Make an exact copy of the records below. Include every line.

================

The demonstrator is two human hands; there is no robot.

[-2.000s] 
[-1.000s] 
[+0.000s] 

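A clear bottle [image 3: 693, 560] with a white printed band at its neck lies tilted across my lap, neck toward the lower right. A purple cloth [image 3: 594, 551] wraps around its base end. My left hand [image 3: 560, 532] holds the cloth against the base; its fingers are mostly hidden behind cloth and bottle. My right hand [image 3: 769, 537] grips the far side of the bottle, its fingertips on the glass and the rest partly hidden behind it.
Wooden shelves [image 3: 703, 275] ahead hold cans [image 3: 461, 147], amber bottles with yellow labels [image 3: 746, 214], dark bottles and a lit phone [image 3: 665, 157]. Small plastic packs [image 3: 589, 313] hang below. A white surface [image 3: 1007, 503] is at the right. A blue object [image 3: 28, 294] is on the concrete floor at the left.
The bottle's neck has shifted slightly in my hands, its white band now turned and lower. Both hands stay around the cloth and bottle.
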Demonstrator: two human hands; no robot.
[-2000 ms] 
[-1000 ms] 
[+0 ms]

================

EXERCISE ANSWER:
The demonstrator is two human hands; there is no robot.

[-2.000s] 
[-1.000s] 
[+0.000s] 

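A clear bottle [image 3: 693, 560] with a white printed band at its neck lies tilted across my lap, neck toward the lower right. A purple cloth [image 3: 594, 551] wraps around its base end. My left hand [image 3: 560, 532] holds the cloth against the base; its fingers are mostly hidden behind cloth and bottle. My right hand [image 3: 769, 537] grips the far side of the bottle, its fingertips on the glass and the rest partly hidden behind it.
Wooden shelves [image 3: 703, 275] ahead hold cans [image 3: 461, 147], amber bottles with yellow labels [image 3: 746, 214], dark bottles and a lit phone [image 3: 665, 157]. Small plastic packs [image 3: 589, 313] hang below. A white surface [image 3: 1007, 503] is at the right. A blue object [image 3: 28, 294] is on the concrete floor at the left.
The bottle's neck has shifted slightly in my hands, its white band now turned and lower. Both hands stay around the cloth and bottle.
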Demonstrator: two human hands; no robot.
[-2000 ms] 
[-1000 ms] 
[+0 ms]

The work on this exercise is complete.